The new federal budget: Top 3 things to watch out for
The government budget this year has delivered some early Christmas goodies for businesses with gross turnover of less than $2 million, commencing 1 July 2012. Here are the top three that you need to know about that will impact your business.
100% tax deductions available for asset purchases that cost less than $6,500, including cars
Small businesses, whether run by sole traders, partnerships, trusts, or through companies, are now eligible to instantly write off new business assets costing less than $6,500, including cars costing $6,500 or less, for as many assets as they purchase from 1 July 2012. That’s a 100% tax deduction right there.
It gets better: businesses are now entitled to write off the total balance of their general asset pool where the value of the pool is less than $6,500. More tax deductions.
Assets costing $6,500 or more can access accelerated depreciation by being consolidated into a single pool and depreciated at 15% in the first year and 30% flat each year after, with no need for prorating the depreciation claim in the first year.
Warning: If your business has not been pooling assets and claiming depreciation under the existing small business entity rules, it will be ineligible for the new depreciation rules.
Tip: The $6,500 threshold is applied on a GST-exclusive basis if business is registered for GST.
Tip: The $6,500 threshold is applied on an asset-by-asset purchase basis.
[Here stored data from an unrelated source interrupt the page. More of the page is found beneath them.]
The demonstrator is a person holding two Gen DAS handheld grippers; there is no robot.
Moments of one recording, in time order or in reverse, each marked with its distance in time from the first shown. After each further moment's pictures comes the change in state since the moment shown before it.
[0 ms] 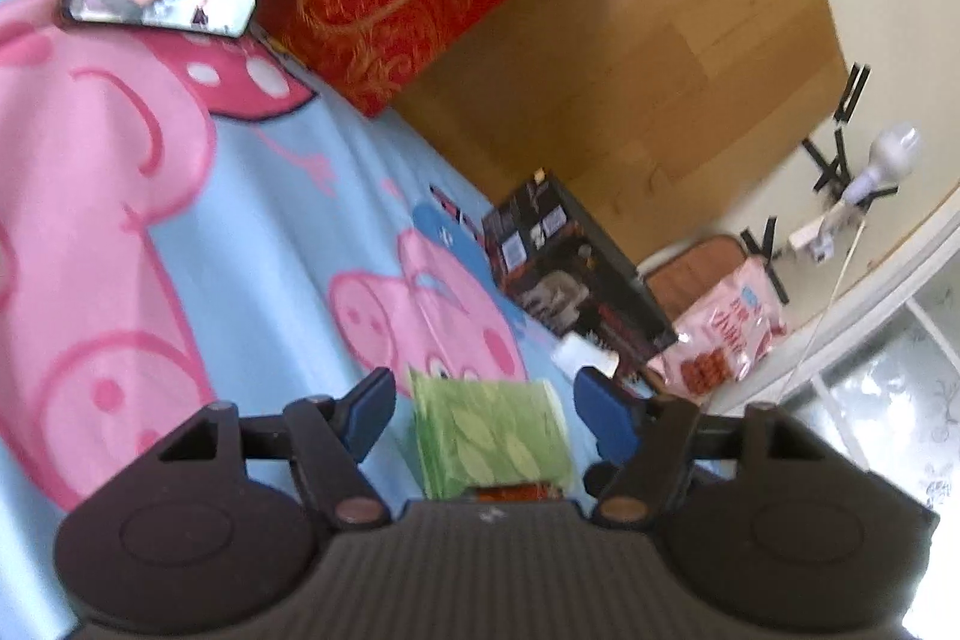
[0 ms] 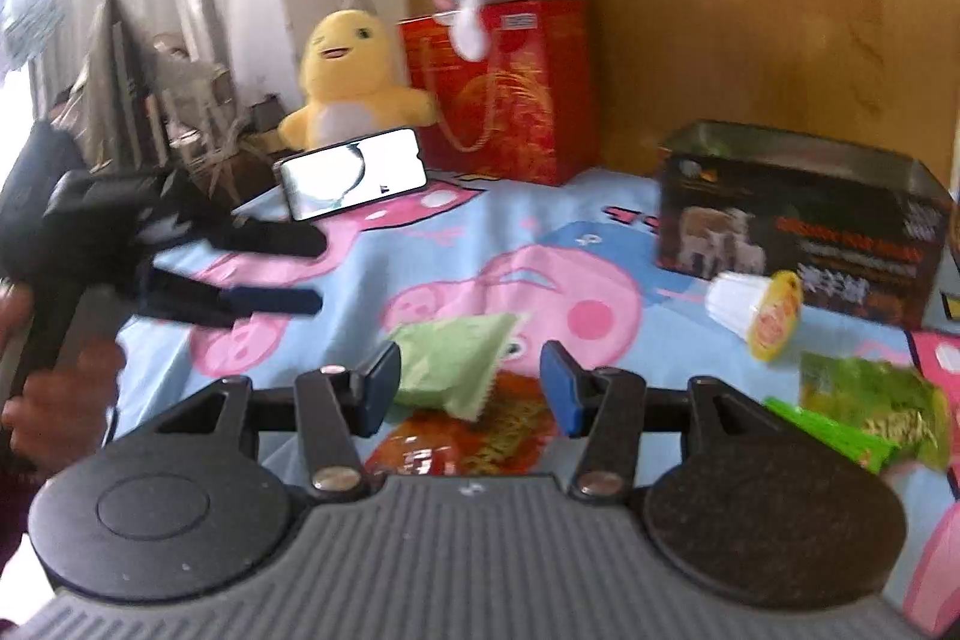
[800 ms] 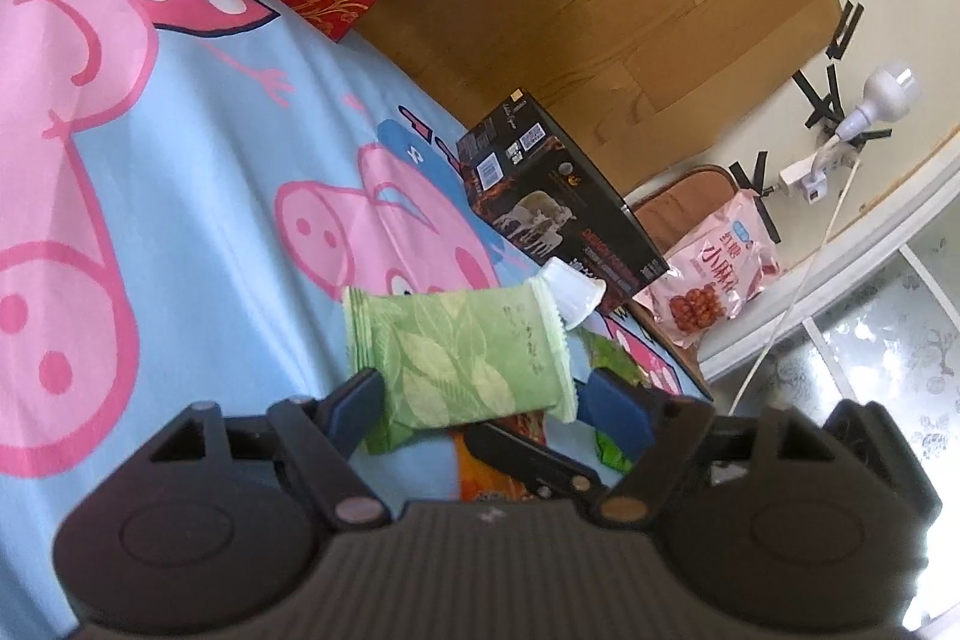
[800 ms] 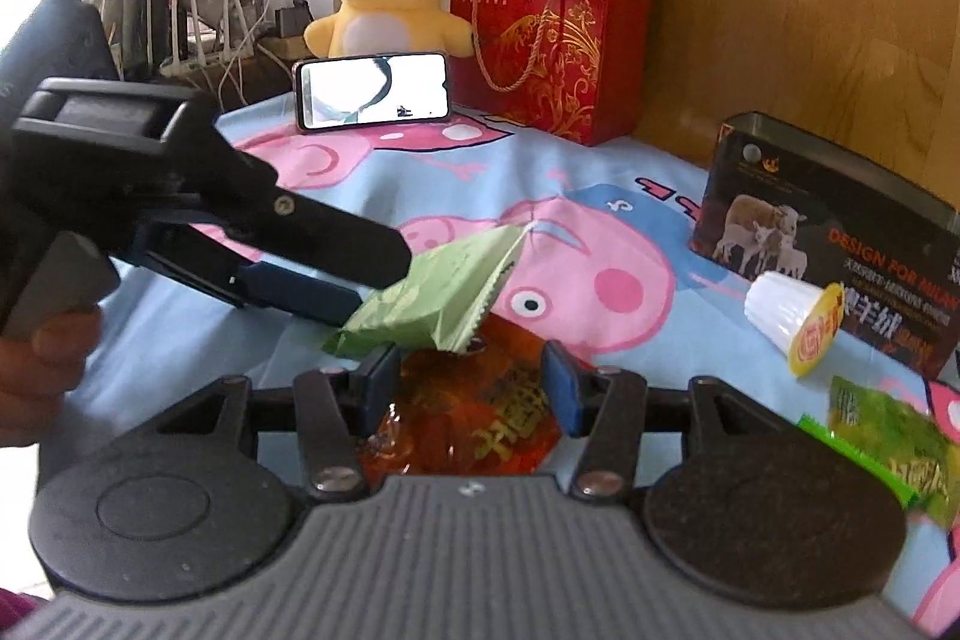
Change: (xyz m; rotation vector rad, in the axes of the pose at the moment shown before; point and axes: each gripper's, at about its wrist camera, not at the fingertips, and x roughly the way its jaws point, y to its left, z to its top) left arm 0.023 -0.005 -0.018 0.012 0.104 -0.033; right arm 0.030 0.019 -0.011 -0.218 0.101 -0.015
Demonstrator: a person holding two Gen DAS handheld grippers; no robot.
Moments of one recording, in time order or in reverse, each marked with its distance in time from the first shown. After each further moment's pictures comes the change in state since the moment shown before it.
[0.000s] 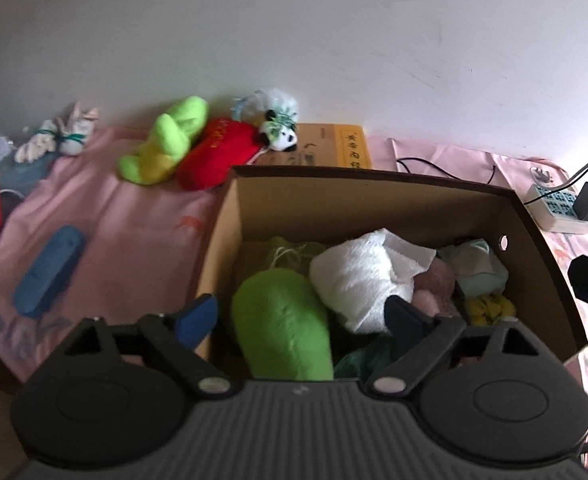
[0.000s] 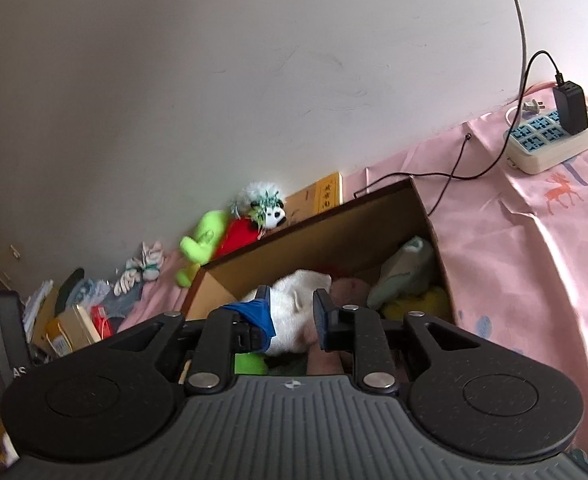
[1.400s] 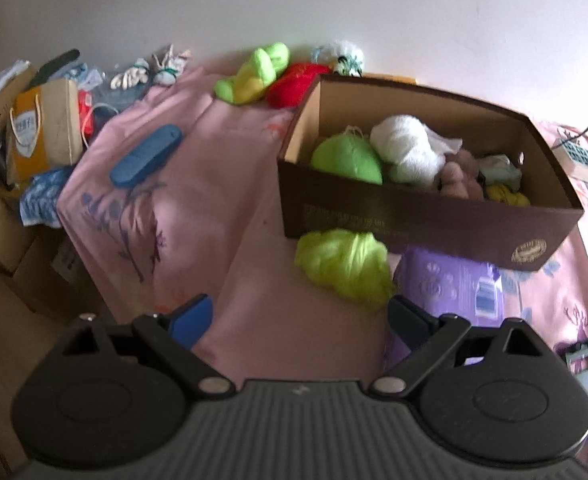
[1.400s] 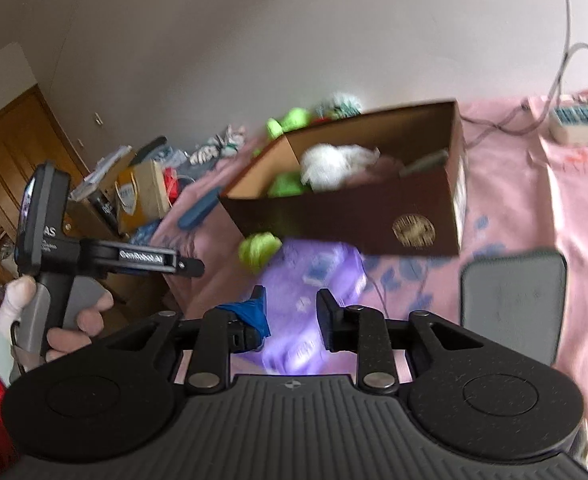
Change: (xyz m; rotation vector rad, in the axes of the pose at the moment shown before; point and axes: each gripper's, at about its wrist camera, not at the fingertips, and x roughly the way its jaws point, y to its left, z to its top) left arm -0.095 0.007 -0.124 -0.097 0.079 0.154; right arm -0.102 -0.033 -0.096 -0.284 0.191 0.209
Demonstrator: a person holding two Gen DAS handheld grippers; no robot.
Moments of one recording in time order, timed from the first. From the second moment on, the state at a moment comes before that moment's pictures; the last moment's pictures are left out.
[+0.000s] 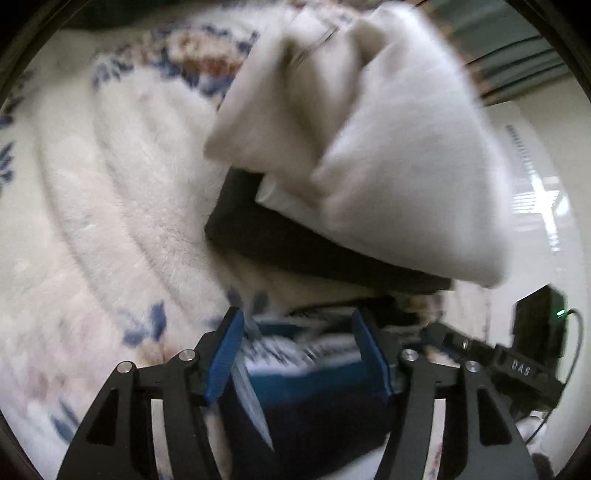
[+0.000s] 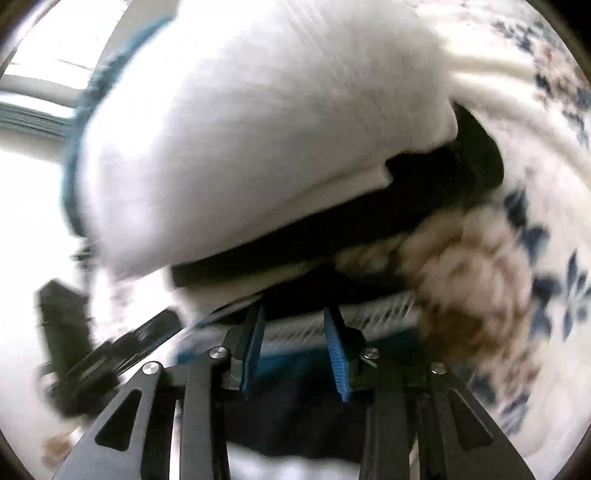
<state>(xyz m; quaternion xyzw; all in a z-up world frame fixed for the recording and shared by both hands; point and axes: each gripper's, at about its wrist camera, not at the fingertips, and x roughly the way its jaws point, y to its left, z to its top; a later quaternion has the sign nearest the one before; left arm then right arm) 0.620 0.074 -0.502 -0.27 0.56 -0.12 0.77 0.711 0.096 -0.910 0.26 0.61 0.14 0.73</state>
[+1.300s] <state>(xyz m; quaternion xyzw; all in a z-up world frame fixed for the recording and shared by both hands) 0.341 0.093 -0.492 -0.31 0.62 -0.02 0.73 0.483 -0.061 -0.947 0.30 0.71 0.02 0.64</state>
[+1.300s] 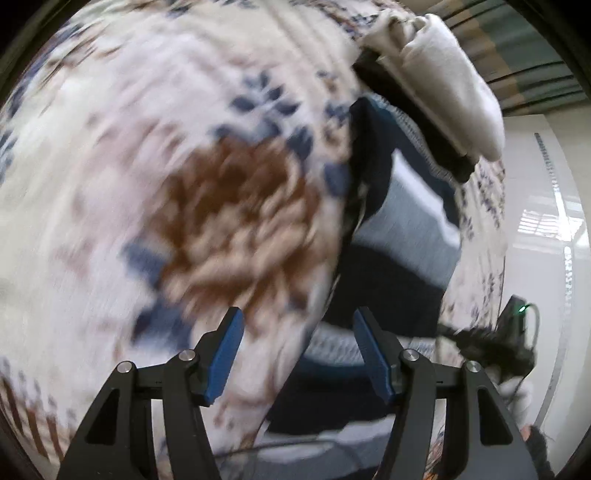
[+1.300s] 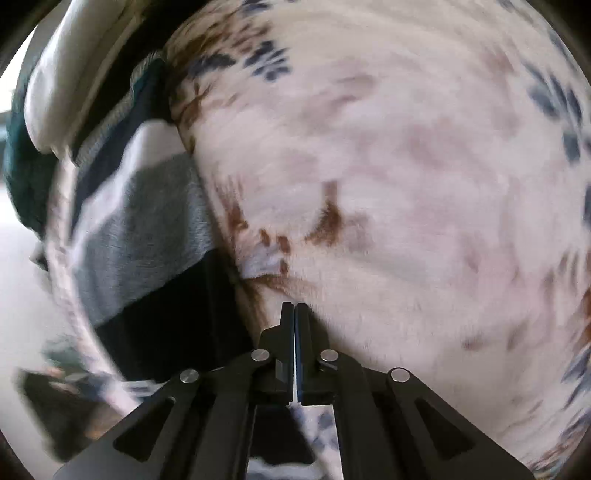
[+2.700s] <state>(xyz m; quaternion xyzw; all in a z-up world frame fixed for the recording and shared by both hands) 0.243 0.032 -0.436 -0.42 0.61 -0.19 0.65 0.271 -0.030 -0.866 0.41 0.67 0.21 0.58</state>
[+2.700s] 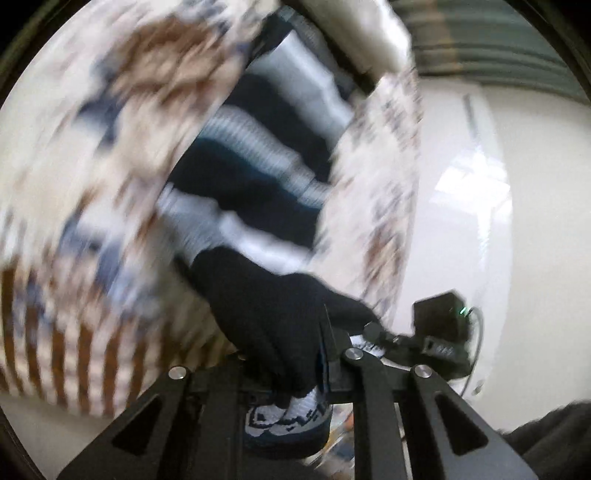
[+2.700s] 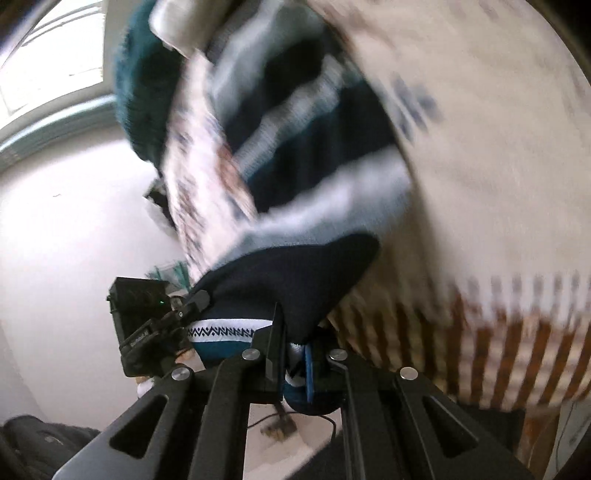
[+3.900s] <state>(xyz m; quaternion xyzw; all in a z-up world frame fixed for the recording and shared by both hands) 0.600 0.043 -0.507 -0.22 0.60 -0.16 0.75 0.659 0.077 -0.921 0.21 0.64 0.10 0.73</state>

No need to aggregate identical or substantially identical assets to claim the threshold.
Instant write off of $5,000 of the cost of a car costing $6,500 or more
Small businesses can now instantly write off the first $5,000 of the cost of a car when purchased from 1 July 2012, whether new or secondhand. Cars, motorbikes, vans, trucks, utes, and scooters all fit the definition of a motor vehicle and are eligible for the instant $5,000 upfront deduction.
The Trick: The business-use percentage of the car as per your log book affects how this is claimed. If the business-use percentage times the cost of the car is less than $5,000, then you get an instant 100% tax deduction. If the business-use percentage times the cost of the car is more than $5,000, then the first $5,000 is a tax deduction. The remainder of the cost of the car is consolidated into a pool and can access the accelerated depreciation rate of 15% in the first year of allocation and 30% each year after that.
Loss carry back for companies: tax refunds might await your business
If you trade your business through a company, and you make a tax loss in the 2013 financial year, the company will be able to offset this tax loss against a profit it made in the 2012 financial year up to a maximum loss amount of $1,000,000. From the 2014 financial year the company will be able to offset tax losses against two prior financial year profits. The maximum tax losses carried back cannot exceed in total $1,000,000. Therefore, there is maximum refund of $300,000 that can be claimed based on the company tax rate of 30%.